The generalization of artificial neural models refers to their ability to adapt to the new, previously unseen data that come from the same distribution as that used when the model was learned. It means to transfer the knowledge acquired in the learning process to the new situation by referring to previously unseen test data, thus combining the new experience with previous experiences that are similar in one or more ways.
Neural networks learn from examples of patterns that represent the training database. In the learning phase, a network adopts its structure and parameters to respond properly to the input signals. From the statistical point of view, it corresponds to understanding the mechanism, based on which the learning data have been created [1,2,3]. Such a mechanism can be significantly distorted by the noise that interferes with the data. Therefore, it is useful to reduce the noise level and recover the denoised image. Such an approach, using information from multiple views via neural networks for image retrieval, has been presented, for example, in the papers [4, 5].
However, the biggest problem is that the network may not be complex enough to properly learn the mechanism of data generation, or there may be a situation where the population of learning data is too scarce and does not represent the process being modeled sufficiently well. The most important problem in obtaining good generalization properties of neural networks, especially deep structures, is the limitation of learning resources.
According to the theory of Vapnik and Chervonenkis [6], the population of learning samples should be sufficiently large in terms of the number of fitted parameters to produce a well-generalized neural model. In many cases, especially in deep learning, this condition is very difficult to satisfy [1]. Therefore, the test performance of a network may vary from one test set to another. To obtain the most objective measure of the generalization ability of the network, many repetitions of the learning and testing phases with different data are used, usually organized in K-fold cross-validation mode [7].
The generalization ability strongly depends on the relation between the size of learning data and the complexity of network architecture.
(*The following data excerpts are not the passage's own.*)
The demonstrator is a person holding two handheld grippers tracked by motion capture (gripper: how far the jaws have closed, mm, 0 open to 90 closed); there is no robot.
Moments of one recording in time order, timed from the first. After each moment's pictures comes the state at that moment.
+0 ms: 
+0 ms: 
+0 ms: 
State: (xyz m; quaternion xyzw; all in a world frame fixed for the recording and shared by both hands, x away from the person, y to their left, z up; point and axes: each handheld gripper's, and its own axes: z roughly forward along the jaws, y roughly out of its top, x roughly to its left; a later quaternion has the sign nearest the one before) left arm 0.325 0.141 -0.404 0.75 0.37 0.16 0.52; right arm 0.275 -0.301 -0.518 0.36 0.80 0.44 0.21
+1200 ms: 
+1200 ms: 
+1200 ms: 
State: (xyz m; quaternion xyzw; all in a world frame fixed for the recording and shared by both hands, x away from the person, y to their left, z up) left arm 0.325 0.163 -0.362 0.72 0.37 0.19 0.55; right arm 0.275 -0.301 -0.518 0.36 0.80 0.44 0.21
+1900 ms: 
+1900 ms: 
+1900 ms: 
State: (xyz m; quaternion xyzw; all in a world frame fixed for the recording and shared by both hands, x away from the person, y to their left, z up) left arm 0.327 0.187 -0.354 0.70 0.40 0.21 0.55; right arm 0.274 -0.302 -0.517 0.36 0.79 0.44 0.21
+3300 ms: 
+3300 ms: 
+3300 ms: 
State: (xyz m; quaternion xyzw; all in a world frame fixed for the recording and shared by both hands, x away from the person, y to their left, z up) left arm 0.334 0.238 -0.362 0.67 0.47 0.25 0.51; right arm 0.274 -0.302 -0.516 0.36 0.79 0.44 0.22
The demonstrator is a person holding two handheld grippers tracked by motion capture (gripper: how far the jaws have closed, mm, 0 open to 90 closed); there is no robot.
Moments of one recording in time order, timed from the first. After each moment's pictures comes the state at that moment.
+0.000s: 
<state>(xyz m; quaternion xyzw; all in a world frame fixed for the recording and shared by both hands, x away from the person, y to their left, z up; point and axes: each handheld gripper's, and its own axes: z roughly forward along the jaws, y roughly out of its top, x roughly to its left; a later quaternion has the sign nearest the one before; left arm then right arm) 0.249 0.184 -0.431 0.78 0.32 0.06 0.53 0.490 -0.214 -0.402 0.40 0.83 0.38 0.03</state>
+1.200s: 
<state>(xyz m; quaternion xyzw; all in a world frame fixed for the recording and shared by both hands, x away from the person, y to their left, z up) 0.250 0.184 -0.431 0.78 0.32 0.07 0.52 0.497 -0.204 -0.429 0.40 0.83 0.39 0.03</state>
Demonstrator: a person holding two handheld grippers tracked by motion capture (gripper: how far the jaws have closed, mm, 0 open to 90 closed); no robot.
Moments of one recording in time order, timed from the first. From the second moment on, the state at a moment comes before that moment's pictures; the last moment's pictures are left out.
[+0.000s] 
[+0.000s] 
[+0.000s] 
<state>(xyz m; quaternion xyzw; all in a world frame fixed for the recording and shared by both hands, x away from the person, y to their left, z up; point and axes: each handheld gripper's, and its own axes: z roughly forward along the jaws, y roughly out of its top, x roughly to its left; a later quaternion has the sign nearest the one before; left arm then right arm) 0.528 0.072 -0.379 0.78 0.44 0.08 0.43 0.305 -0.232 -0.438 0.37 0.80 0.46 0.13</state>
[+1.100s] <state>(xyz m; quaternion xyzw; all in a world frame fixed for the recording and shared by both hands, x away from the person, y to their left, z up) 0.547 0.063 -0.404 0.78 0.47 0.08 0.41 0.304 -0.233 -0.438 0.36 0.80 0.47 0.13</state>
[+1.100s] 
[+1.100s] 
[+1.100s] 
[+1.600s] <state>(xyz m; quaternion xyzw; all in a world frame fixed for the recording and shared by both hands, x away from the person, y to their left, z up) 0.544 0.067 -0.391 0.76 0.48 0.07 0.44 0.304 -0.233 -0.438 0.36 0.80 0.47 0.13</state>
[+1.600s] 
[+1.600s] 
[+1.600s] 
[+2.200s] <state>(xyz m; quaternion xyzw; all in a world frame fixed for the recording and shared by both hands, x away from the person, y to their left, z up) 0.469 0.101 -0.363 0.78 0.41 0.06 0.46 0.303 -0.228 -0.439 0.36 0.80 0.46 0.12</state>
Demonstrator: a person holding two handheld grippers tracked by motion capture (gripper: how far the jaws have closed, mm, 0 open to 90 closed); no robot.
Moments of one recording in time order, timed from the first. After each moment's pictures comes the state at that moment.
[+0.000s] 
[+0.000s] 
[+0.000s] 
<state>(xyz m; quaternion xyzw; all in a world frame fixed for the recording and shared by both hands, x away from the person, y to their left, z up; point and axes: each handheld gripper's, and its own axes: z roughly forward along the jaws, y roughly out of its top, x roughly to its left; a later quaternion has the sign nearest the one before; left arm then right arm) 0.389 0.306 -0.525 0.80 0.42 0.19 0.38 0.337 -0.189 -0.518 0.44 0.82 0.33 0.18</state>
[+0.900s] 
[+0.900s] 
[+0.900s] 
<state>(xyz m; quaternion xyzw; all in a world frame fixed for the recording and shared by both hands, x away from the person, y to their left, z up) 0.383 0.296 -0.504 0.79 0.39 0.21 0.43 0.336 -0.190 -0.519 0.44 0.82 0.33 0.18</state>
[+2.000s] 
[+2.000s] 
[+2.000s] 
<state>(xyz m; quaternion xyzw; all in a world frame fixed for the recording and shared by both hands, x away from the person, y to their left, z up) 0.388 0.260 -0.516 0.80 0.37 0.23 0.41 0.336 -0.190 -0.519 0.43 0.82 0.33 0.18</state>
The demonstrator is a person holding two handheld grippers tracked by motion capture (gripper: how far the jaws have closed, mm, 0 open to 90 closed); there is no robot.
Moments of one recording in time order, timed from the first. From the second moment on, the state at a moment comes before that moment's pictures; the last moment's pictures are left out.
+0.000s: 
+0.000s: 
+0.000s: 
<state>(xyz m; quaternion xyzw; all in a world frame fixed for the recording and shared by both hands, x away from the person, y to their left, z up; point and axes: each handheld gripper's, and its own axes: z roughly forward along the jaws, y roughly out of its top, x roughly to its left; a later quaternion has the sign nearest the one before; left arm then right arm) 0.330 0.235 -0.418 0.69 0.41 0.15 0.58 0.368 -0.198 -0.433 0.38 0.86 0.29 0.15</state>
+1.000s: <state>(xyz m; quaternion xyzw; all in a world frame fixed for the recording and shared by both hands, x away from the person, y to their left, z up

The higher this ratio, the better probability of good performance of the network on the data not taking part in learning.
Many different techniques have been elaborated to improve the generalization ability of deep neural networks [8,9,10]. One of them is increasing the population of learning samples, based on the augmentation of data. Augmentation is a technique that is used to artificially expand the size of a training dataset by creating modified versions of data in the dataset. Different methods are proposed: flips, translations, rotations, scaling, cropping, adding the noise, non-negative matrix factorization, creating synthetic images using self-similarity, application of GAN technique or variational autoencoder, etc. [11,12,13,14,15,16]. However, in deep structures where the number of parameters is very high (millions of parameters), such a technique has limited efficiency.
A good way to increase the generalization is the regularization of the architecture. It is implemented by the modification of structure, as well as using different methods of learning. It was shown that the explicit forms of regularization, such as weight decay, dropout, and even data augmentation, do not adequately explain the generalization ability of deep networks [17, 18]. The empirical observations have shown that explicit regularization may improve the generalization performance of the network, but is neither necessary nor by itself sufficient for controlling the generalization error.
The important role fulfills the implicit regularization built into the learning algorithms. For example, stochastic gradient descent converges to a solution with a small norm, which might be interpreted as implicit regularization. A similar role performs early stopping and batch normalization in the learning procedure [19].
An important method for increasing generalization capability is the modification of network structures. It is especially popular when forming an ensemble of networks [15]. Different, independent team members, looking at the modeled process from a different point of view, form a so-called expert system, which makes it possible to generate a more objective decision.
Specific approaches have been proposed that allow increasing the independence of ensemble members. To such methods belong random choice of learning data used in training of particular units of an ensemble, application of mini-batches created randomly in the adaptation process of parameters, diversification of drop-out ratio of learning data, etc. Such techniques allow the creation of ensemble members that differ in operation in the hope of obtaining a more accurate classification of the test data that did not participate in the learning phase [9, 10]. All approaches: direct explicit regularization, augmentation of data, and modification of network structures are usually combined to develop a better generalizing system.
In our work, we take a step further to implicit regularization of deep structure. It combines the ensemble approach and random integration of the results at each level of signal processing. Two parallel structures are created and learned simultaneously. Their integration is based on the introduction of randomness in the formation of the subsequent layers of the CNN network in both architectures. We show that such a method leads to the improvement of the generalization ability at the limited size of learning data.
In each stage of the final structure formation, we form two parallel layers that perform the same task. Both have a similar form (same number of filters, kernel size, and padding parameters), but differ in parameter values and type of nonlinear activation function (here ReLU and softplus). In the final structure formation of the network, only one of these two layers is chosen and this choice is completely random. This random selection occurs at each level of signal processing, up to the final classification level of softmax.
The idea of such an approach follows from the observation of gradient methods in optimization, applied to the problem with many local minima (typical case in deep learning). Fixed parameters of the structure tend to the closest local solution, which is not necessarily the best one. Introducing a random choice at the level of each layer allows us to explore a wider range of possible solutions and find a better result.
The numerical experiments performed on the medical data representing melanoma and non-melanoma cases have confirmed the superiority of such an approach over a standard one, relying on the same type of activation function in each step of signal processing.